A turbojet generally includes a fan, one or more compressor stages, for example a low pressure compressor and a high pressure compressor, a combustion chamber, one or more turbine stages, for example a high pressure turbine and a low pressure turbine, and an ejection nozzle. In the combustion chamber, compressed fuel is injected and burned with the compressed air originating from the compressors. Each compressor is integral in rotation with a turbine, to which it is connected by a shaft, thus forming a high pressure body and a low pressure body.
The combustion chamber is supplied with fuel by a fuel injection circuit including a fuel pump including a low pressure stage and a high pressure stage.
The concepts of low and high pressure of the fuel pumps are totally non-correlated with the concepts of low and high pressure of the bodies of the turbojet, concerning the pressure of different fluids; by convention, and to simplify the description, the acronym “HP” will be used for “high pressure” in the following description, and the acronym “LP” for “low pressure”, both for the bodies of the turbojet or their elements and for the fuel pumps.

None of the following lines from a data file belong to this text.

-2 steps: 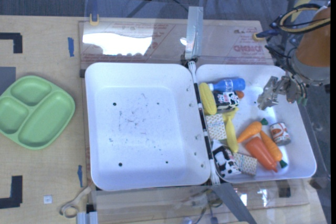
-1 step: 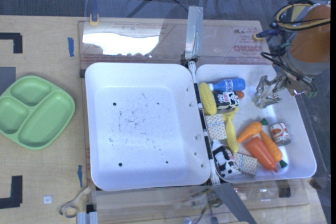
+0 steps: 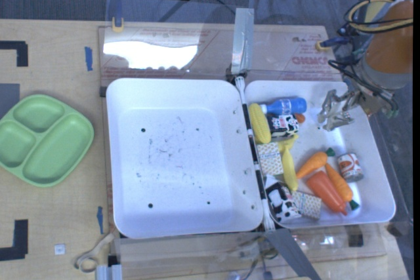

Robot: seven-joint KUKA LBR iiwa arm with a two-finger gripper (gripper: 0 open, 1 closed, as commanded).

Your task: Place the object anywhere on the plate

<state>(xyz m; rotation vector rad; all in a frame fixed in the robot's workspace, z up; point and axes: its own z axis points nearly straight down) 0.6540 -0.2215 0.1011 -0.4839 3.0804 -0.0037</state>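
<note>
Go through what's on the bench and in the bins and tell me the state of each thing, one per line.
Green three-compartment plastic plate: flat on the bench, nothing on it.
Left white bin: holds no objects.
Right white bin: holds the toys.
Blue plastic bottle: lying on its side.
Yellow toy corn cob: lying flat.
Orange toy carrot: lying tilted.
Metal gripper: above the right bin, holding nothing visible.

— Where does the camera sit?
— Fixed above my bench (image 3: 59, 42), looking down at a slant, far enough to take both bins; my arm (image 3: 387, 42) enters from its right.
</note>
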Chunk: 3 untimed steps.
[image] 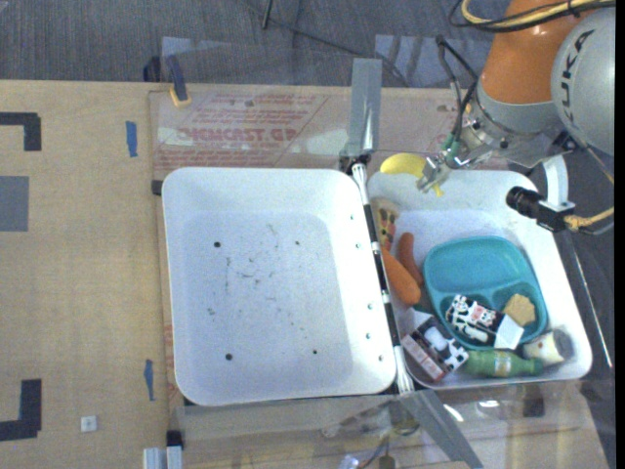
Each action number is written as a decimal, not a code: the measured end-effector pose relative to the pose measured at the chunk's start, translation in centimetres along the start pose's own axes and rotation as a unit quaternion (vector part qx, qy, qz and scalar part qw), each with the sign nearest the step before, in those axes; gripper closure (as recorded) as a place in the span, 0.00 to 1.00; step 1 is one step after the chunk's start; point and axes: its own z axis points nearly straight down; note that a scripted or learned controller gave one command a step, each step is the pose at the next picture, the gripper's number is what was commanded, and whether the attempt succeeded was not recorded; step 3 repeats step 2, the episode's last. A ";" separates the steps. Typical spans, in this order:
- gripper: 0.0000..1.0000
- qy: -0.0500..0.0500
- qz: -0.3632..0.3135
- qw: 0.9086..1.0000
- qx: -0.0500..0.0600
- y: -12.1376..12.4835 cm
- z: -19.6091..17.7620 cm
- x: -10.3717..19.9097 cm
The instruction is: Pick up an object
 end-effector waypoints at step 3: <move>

The HP stage of the fuel pump receives, in normal operation, a sufficient pressure at its inlet in order to function. The pressure at the inlet of the HP stage is guaranteed by the LP stage of the pump. The role of the HP stage is to deliver a flow of fuel which is sufficient to supply the combustion chamber and the variable geometries of the complete fuel system. The fuel pump also includes a pressure relief valve allowing the flow leaving the HP stage to be recirculated towards the inlet of the HP stage when the difference in pressure between the inlet and the outlet of the HP stage is too great. This pressure relief valve is generally an internal component of the fuel pump which connects the inlet to the outlet of the HP stage. This pressure relief valve is generally in closed position, but if the difference in pressure between the inlet and the outlet of the HP stage is too great, it opens so as to prevent damaging the HP stage. The pressure relief valve therefore opens more or less as a function of the difference in pressure between the inlet and the outlet of the HP stage. This pressure relief valve is therefore essential.

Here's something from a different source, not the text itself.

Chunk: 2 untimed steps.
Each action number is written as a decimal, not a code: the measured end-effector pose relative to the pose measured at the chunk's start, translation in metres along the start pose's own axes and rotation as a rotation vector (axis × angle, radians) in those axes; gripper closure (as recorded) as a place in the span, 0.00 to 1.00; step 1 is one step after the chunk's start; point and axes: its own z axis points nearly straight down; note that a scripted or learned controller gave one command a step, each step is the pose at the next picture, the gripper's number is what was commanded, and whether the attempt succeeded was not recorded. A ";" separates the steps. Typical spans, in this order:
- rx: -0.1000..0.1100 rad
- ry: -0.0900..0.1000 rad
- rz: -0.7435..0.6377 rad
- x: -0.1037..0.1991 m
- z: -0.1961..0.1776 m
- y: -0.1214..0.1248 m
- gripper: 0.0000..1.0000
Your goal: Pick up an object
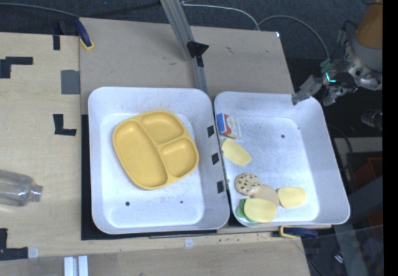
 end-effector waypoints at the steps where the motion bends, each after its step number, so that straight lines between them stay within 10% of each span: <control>1: 0.000 -0.002 -0.001 0.000 -0.010 0.000 1.00; 2: -0.006 0.001 -0.006 0.052 -0.032 0.056 1.00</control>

However, in the case of pollution, of cold, or in the case of rapid opening of the pressure relief valve, the latter can remain locked in the open position, which results in a total or partial recirculation of fuel and prevents the injection of fuel in the combustion chamber and the supplying of the variable geometries of the system. The normal functioning of the system is therefore no longer assured. However, currently, no detection device of a breakdown of the relief valve is provided in turbomachines. Also, in the case of a breakdown of the motor, due to a failure of the pressure relief valve, the maintenance teams have to dismantle all the equipment and test it so as to be able to identify the origin of the breakdown. The maintenance teams have to, in particular, dismantle the fuel pump and inspect it. This operation is long and complicated, and it can prove to be useless in the case where the breakdown of the motor is not due to a breakdown of the pressure relief valve.